=== Try it ===
Across the records, find how many lines include the string "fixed" and answer with only the figure.
#### Data for review
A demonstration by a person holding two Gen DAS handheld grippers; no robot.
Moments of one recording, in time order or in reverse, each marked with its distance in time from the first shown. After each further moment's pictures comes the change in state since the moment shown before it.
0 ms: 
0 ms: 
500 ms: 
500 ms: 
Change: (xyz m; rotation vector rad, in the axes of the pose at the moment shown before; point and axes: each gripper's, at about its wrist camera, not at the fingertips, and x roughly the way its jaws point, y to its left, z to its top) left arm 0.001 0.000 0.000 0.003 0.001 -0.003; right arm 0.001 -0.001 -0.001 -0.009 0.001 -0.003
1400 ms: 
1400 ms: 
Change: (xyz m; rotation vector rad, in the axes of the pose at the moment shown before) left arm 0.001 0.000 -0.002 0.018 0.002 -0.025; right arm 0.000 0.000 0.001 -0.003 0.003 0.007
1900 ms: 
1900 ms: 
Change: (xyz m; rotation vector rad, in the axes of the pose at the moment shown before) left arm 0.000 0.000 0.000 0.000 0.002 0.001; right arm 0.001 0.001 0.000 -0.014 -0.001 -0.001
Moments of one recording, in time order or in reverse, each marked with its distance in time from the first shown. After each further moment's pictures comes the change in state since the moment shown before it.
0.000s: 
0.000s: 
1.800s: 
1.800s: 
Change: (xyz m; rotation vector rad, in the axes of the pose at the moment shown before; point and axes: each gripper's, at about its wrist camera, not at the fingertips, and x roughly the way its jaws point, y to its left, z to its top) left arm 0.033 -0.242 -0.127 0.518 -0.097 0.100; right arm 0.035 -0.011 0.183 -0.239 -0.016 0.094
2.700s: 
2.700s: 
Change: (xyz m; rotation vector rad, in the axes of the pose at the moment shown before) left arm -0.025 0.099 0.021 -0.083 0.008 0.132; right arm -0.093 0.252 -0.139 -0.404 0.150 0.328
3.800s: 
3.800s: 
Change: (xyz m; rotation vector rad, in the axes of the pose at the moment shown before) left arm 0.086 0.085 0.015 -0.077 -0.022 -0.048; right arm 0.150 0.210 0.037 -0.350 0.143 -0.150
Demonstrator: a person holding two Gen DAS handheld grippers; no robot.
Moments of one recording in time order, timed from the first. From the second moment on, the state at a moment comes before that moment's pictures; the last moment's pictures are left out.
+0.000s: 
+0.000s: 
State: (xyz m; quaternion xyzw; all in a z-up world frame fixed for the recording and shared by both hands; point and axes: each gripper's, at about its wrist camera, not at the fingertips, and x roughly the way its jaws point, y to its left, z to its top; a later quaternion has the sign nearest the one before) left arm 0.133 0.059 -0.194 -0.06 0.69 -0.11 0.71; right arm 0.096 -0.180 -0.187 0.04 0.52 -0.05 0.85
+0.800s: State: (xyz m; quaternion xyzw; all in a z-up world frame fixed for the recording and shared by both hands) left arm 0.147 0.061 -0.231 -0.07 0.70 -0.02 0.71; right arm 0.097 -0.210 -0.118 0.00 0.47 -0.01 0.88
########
=== Task solution ===
2